WHAT YOU ARE ASKED TO DO » After finding the line containing "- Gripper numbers" below, please output that line and each following one through the line containing "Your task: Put", exactly as written.

RECORDED DATA »
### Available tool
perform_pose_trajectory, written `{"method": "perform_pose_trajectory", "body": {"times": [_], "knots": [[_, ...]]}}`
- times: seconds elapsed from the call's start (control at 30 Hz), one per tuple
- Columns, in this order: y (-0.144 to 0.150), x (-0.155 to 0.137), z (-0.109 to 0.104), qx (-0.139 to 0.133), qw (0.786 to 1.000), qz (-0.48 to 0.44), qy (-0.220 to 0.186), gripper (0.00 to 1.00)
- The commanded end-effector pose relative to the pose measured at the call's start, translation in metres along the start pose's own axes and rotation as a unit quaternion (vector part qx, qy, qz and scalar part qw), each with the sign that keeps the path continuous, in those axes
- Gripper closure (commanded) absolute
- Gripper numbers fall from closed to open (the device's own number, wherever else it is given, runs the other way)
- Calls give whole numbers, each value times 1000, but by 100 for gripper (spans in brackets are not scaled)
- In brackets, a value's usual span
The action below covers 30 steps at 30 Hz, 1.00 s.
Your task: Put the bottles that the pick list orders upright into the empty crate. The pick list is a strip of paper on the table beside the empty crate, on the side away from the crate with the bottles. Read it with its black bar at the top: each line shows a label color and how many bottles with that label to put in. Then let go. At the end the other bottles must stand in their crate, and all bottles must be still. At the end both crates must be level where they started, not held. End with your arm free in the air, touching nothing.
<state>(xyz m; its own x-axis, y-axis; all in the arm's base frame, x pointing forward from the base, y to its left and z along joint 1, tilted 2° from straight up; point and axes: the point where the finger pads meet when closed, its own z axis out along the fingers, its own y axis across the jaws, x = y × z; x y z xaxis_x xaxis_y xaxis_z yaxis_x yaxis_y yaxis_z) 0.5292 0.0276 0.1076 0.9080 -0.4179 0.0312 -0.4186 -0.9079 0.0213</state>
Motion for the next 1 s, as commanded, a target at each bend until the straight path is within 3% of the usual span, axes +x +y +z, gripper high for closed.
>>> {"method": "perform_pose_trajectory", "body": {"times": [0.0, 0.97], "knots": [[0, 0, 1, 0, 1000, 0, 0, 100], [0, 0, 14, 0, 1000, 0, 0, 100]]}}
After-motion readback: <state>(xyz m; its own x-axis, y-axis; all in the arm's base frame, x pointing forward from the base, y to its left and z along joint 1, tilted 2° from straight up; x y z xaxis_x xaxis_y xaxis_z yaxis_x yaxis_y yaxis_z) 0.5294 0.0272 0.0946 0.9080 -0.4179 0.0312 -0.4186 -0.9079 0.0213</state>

TASK RESPONSE »
- Gripper numbers fall from closed to open (the device's own number, wherever else it is given, runs the other way)
- Calls give whole numbers, each value times 1000, but by 100 for gripper (spans in brackets are not scaled)
- In brackets, a value's usual span
The action below covers 30 steps at 30 Hz, 1.00 s.
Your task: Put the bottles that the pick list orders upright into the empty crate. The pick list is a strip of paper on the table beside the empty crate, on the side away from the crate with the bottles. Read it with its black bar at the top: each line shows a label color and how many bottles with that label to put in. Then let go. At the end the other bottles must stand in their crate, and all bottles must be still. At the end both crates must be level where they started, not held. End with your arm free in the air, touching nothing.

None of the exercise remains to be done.